* Exercise objective
Every entry below must be copied exactly, with nothing left out.

Items from a dataset
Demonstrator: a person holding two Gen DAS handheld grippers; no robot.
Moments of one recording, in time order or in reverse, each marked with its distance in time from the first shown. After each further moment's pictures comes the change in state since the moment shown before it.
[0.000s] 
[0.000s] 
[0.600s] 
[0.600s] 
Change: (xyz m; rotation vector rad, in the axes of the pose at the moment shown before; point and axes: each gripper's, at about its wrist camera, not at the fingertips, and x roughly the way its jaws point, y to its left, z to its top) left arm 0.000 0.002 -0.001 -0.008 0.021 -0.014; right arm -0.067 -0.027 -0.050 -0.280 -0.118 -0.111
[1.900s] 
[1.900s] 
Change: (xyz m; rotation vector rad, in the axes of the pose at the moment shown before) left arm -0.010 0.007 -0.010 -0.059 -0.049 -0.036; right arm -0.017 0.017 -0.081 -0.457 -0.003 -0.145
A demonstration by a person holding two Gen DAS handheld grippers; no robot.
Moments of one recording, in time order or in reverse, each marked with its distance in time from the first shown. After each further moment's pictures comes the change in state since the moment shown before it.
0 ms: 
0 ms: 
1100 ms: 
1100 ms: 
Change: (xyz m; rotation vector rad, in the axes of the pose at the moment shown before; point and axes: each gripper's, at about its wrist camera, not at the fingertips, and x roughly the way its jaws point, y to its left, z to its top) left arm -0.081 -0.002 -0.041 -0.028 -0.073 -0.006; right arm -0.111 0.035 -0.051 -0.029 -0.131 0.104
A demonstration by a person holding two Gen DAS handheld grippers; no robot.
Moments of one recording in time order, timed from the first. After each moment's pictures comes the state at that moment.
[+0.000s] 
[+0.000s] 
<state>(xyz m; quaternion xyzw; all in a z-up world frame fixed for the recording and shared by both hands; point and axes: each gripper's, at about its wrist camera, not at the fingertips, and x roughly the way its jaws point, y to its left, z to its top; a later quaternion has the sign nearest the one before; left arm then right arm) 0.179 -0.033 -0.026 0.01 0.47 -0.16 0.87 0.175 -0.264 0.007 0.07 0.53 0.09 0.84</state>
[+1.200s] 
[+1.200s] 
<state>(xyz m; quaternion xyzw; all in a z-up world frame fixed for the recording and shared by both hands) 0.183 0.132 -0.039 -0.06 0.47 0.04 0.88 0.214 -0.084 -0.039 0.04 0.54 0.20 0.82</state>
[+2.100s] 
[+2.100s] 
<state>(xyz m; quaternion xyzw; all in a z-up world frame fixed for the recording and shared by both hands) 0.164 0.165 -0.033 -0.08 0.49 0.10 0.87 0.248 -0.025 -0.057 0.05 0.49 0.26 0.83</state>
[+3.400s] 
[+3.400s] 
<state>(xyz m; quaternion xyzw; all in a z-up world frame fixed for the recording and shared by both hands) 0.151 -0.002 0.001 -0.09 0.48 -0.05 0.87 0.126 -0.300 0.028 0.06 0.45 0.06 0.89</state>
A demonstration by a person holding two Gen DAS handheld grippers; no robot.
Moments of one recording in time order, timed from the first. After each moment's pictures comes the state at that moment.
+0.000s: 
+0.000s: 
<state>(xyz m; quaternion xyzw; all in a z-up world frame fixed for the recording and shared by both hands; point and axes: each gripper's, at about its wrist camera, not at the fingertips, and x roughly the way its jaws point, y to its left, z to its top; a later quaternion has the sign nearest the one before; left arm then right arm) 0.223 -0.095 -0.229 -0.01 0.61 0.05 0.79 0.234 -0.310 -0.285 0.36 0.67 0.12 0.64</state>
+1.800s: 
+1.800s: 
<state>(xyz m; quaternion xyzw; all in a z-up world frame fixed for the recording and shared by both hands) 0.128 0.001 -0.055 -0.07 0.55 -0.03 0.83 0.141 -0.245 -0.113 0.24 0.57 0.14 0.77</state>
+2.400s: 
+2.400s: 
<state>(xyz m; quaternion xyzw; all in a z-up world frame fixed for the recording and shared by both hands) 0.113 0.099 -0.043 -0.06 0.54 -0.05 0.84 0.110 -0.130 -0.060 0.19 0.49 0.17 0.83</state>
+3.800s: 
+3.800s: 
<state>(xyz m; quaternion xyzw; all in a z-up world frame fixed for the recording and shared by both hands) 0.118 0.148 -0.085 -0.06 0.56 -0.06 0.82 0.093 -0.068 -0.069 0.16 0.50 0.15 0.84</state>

* Result below
Demonstrator: a person holding two Gen DAS handheld grippers; no robot.
Moments of one recording, in time order or in reverse, each marked with its distance in time from the first shown. After each further moment's pictures comes the change in state since the moment shown before it.
[0.000s] 
[0.000s] 
[0.600s] 
[0.600s] 
Change: (xyz m; rotation vector rad, in the axes of the pose at the moment shown before; point and axes: each gripper's, at about its wrist camera, not at the fingertips, and x roughly the way its jaws point, y to its left, z to its top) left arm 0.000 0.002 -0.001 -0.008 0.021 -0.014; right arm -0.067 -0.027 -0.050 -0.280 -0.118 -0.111
[1.900s] 
[1.900s] 
Change: (xyz m; rotation vector rad, in the axes of the pose at the moment shown before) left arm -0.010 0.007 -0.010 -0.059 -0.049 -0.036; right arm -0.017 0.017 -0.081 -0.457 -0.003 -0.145
A demonstration by a person holding two Gen DAS handheld grippers; no robot.
Moments of one recording, in time order or in reverse, each marked with its distance in time from the first shown. After each further moment's pictures comes the change in state since the moment shown before it.
0 ms: 
0 ms: 
1100 ms: 
1100 ms: 
Change: (xyz m; rotation vector rad, in the axes of the pose at the moment shown before; point and axes: each gripper's, at about its wrist camera, not at the fingertips, and x roughly the way its jaws point, y to its left, z to its top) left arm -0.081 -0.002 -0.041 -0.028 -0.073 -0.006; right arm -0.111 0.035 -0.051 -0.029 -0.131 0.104
A demonstration by a person holding two Gen DAS handheld grippers; no robot.
Moments of one recording in time order, timed from the first. After each moment's pictures comes the state at that moment.
[+0.000s] 
[+0.000s] 
<state>(xyz m; quaternion xyzw; all in a z-up world frame fixed for the recording and shared by both hands; point and axes: each gripper's, at about its wrist camera, not at the fingertips, and x roughly the way its jaws point, y to its left, z to its top; a later quaternion has the sign nearest the one before; left arm then right arm) 0.179 -0.033 -0.026 0.01 0.47 -0.16 0.87 0.175 -0.264 0.007 0.07 0.53 0.09 0.84</state>
[+1.200s] 
[+1.200s] 
<state>(xyz m; quaternion xyzw; all in a z-up world frame fixed for the recording and shared by both hands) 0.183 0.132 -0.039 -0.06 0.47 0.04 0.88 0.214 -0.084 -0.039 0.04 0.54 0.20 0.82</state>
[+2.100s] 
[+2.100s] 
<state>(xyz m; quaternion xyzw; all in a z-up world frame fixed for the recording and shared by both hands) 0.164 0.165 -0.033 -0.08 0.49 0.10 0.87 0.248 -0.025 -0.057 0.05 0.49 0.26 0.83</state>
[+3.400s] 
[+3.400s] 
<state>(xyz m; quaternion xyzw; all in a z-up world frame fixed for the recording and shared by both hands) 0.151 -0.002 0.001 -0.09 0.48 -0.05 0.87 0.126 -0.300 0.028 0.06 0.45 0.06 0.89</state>
A demonstration by a person holding two Gen DAS handheld grippers; no robot.
Moments of one recording in time order, timed from the first. After each moment's pictures comes the state at that moment.
+0.000s: 
+0.000s: 
<state>(xyz m; quaternion xyzw; all in a z-up world frame fixed for the recording and shared by both hands; point and axes: each gripper's, at about its wrist camera, not at the fingertips, and x roughly the way its jaws point, y to its left, z to its top; a later quaternion has the sign nearest the one before; left arm then right arm) 0.223 -0.095 -0.229 -0.01 0.61 0.05 0.79 0.234 -0.310 -0.285 0.36 0.67 0.12 0.64</state>
+1.800s: 
+1.800s: 
<state>(xyz m; quaternion xyzw; all in a z-up world frame fixed for the recording and shared by both hands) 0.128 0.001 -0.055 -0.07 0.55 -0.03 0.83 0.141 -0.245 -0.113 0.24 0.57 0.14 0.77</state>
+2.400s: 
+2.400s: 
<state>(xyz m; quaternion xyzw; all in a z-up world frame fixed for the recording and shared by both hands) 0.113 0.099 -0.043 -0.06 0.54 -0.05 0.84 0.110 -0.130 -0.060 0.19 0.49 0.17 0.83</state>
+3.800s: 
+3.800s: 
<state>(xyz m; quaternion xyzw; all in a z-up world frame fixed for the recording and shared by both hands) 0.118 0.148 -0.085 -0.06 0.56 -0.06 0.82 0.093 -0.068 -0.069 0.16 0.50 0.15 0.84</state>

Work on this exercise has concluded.